Robert nodded. "We'll dry some seeds from these plants. Keep them safe."
Alex crouched beside a tomato plant, careful with the leaves. The fruit was small, not yet ripe. He imagined trying to grow food from scratch when the world beyond was collapsing. It felt both absurd and absolutely necessary.
They worked until the sun dipped low, stacking weeds into a compost heap and tying up sagging plants. When Margaret finally stood, her knees cracked audibly.
"Tomorrow," she said, brushing dirt from her hands, "I'll prep the jars for drying seeds."
Alex gave her a smile. "That's a good plan."
Dinner was beans on toast, using bread from the last of the Daniels' stash. The taste was plain but filling.
They ate mostly in silence until Margaret broke it with a quiet question. "Do you think it's only here? Just our county? Or is it… everywhere?"
No one answered immediately.
Robert set down his fork. "It started somewhere. Probably the city. But things spread. News stopped for a reason."
Margaret's face tightened. "So you think the whole country—?"
Alex interrupted gently. "We don't know. Maybe other places are fine.
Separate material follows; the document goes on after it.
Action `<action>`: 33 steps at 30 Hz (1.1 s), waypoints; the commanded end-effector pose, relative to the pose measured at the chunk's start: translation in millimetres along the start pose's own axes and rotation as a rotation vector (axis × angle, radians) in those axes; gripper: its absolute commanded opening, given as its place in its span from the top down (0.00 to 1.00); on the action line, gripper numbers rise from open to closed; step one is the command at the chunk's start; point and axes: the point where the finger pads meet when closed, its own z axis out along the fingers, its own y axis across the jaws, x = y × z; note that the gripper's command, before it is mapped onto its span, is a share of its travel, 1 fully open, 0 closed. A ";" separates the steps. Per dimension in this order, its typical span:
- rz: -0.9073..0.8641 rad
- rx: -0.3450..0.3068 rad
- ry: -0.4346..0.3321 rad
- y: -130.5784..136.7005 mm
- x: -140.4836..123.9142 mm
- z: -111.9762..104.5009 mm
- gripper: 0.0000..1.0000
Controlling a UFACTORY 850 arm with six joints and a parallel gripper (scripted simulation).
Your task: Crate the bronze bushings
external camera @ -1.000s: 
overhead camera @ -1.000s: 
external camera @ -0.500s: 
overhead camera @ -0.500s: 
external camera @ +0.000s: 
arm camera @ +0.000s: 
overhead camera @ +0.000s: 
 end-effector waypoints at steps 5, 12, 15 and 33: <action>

Maybe the government's fixing it."
He didn't believe his own words, but he said them anyway. For her sake.
That night, Alex sat by the window with his notebook. The boards across the glass left only thin slits of view, but moonlight filtered through. The yard was still, shadows of fence posts stretching long across the grass.
He wrote:
Day 6 – Tasks Completed:
Secured basement door
Inventory medicine
Garden maintenance begun
Notes:
Supplies holding steady but fragile.
Fence line needs constant checking.
Mom anxious. Dad quieter than usual. Both coping in their own ways.
He tapped the pen against the paper, thinking. Then added:
Thought: The quiet is worse than noise. Feels like the world is holding its breath. Waiting.
Later, as he lay in bed, he heard it.
Not coyotes this time. Not wind.
A low, distant thud. Like something heavy falling. Then silence.
Alex froze, breath shallow. He waited. A second thud came, softer, followed by a dragging scrape.
It stopped.
He sat up slowly, shotgun in hand, and crept to the window. He peered through the narrow gap between boards.
Nothing. The yard was empty. The fence line unmoving.
He stayed there long after the sounds ceased, staring at shadows until his eyes burned. Finally, he backed away, closed the notebook on his desk, and whispered to himself:
"Tomorrow, we check the perimeter. Twice."
Only then did he return to bed, though sleep never truly came.